The pertuzamab combination was approved for the treatment of HER2-positive breast cancer in October 2013 based on the phase II NeoSphere trial, which showed that pertuzumab, trastuzumab, and chemotherapy, significantly improved pCR when compared with three other neoadjuvant regimens.

Beitsch says despite the combination only being approved in the neoadjuvant setting, this discovery could lead to the combination's use in the adjuvant setting.

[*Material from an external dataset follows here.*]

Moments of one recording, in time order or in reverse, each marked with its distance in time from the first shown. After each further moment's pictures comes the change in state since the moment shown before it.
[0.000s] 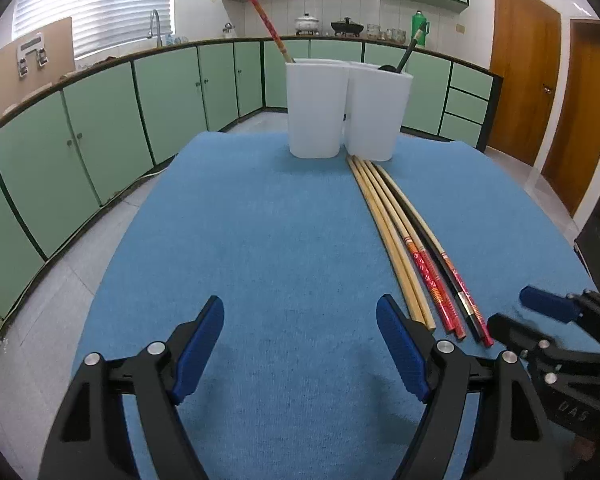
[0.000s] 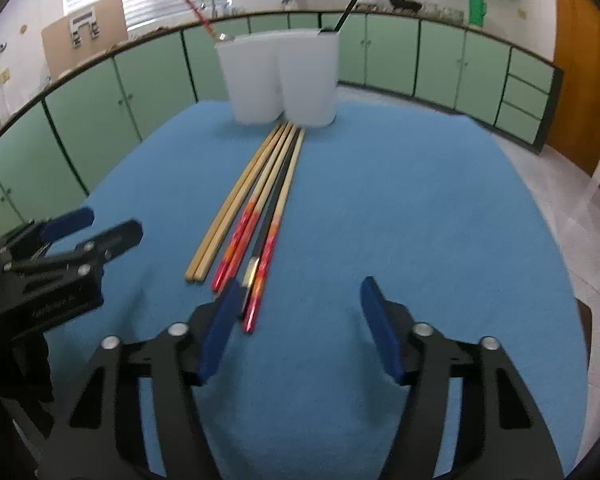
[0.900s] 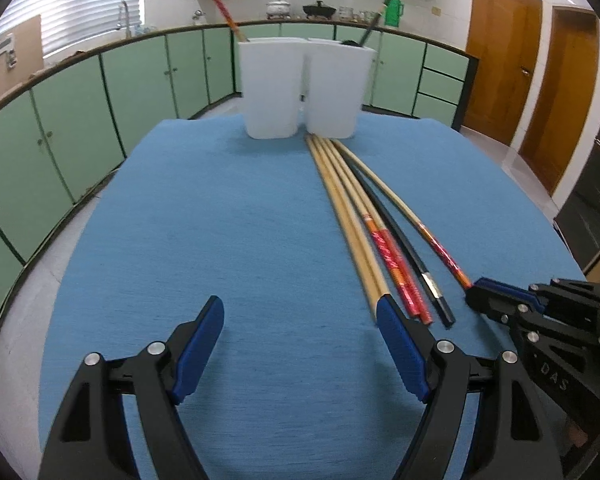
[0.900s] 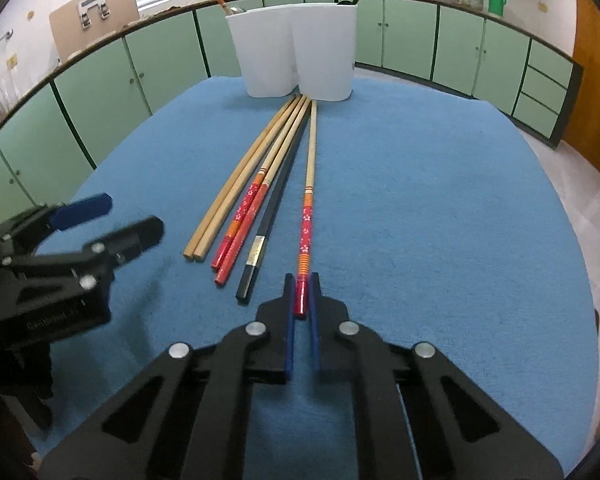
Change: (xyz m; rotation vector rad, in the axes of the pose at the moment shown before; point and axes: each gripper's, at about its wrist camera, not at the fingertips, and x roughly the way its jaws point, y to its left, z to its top) left arm 0.010 -0.024 -0.002 0.054 0.066 -0.100; right arm 0.005 -0.009 -0.001 -0.007 0.041 0.030
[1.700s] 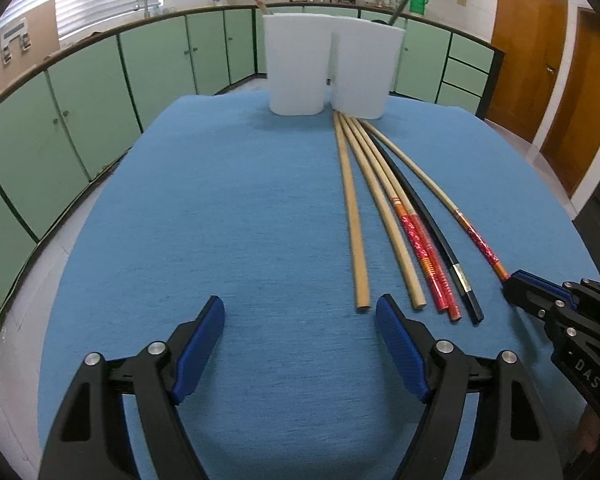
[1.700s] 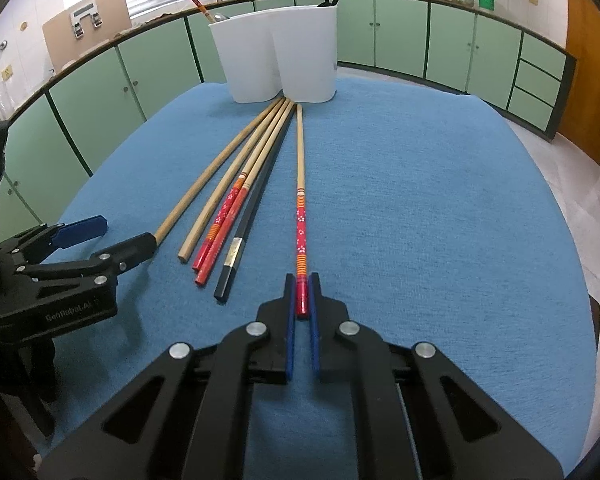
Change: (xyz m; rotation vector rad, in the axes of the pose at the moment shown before) left arm 0.013 0.003 0.002 -0.051 0.072 0.072; right arm -0.002 -0.011 0.000 0.020 -0.005 0.004
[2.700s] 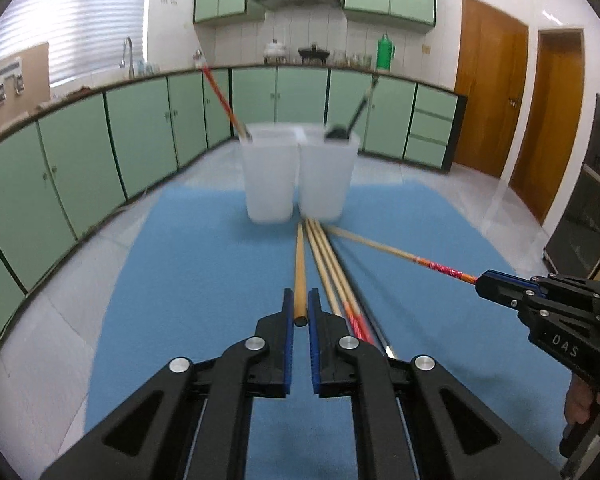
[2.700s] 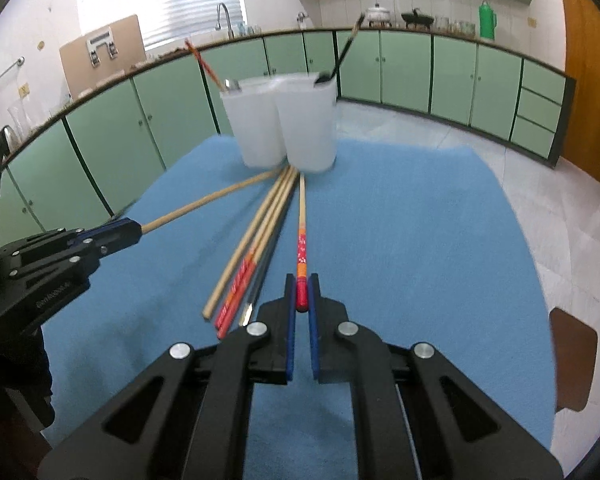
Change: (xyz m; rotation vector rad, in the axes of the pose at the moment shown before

"Our study creates an excellent argument to insurance companies to allow for pertuzumab to be given in addition to trastuzumab in the adjuvant setting," he said.

"I think it is going to make a major impact in the majority of triple-positive women and, probably, the subtyping should probably be routinely done on those patients who are triple-positive. This is to see if they are that luminal subtype, because they really need the pertuzumab/trastuzumab combination, even if it is in the adjuvant setting. I think this will have a major impact on women with HER2 disease."

Looking toward the future of this subtype and its treatment, Beitsch says he and his research group are planning on following up with the participating patients for 5 years and beyond to determine if their pCR rates translate into survival.

"We have some ongoing studies looking at the luminal subtypes. There are some that don’t really respond well with chemotherapy, but some do and so we want to tease out the luminal subtypes that are responding. Perhaps, there is a signature we can find to determine the luminal patients who need chemotherapy, because the vast majority does not," he said.

"We are probably planning on doing an NBRST '2' study to look at the low-risk group and see if they don’t need therapy beyond surgery—not even endocrine therapy. They are at such a low risk for recurrence. We will tease out the higher-risk groups that are basal. It is probably a heterogeneous group of patients, so we will try to split those up and see exactly what therapy might be directed at one of those basal subtypes."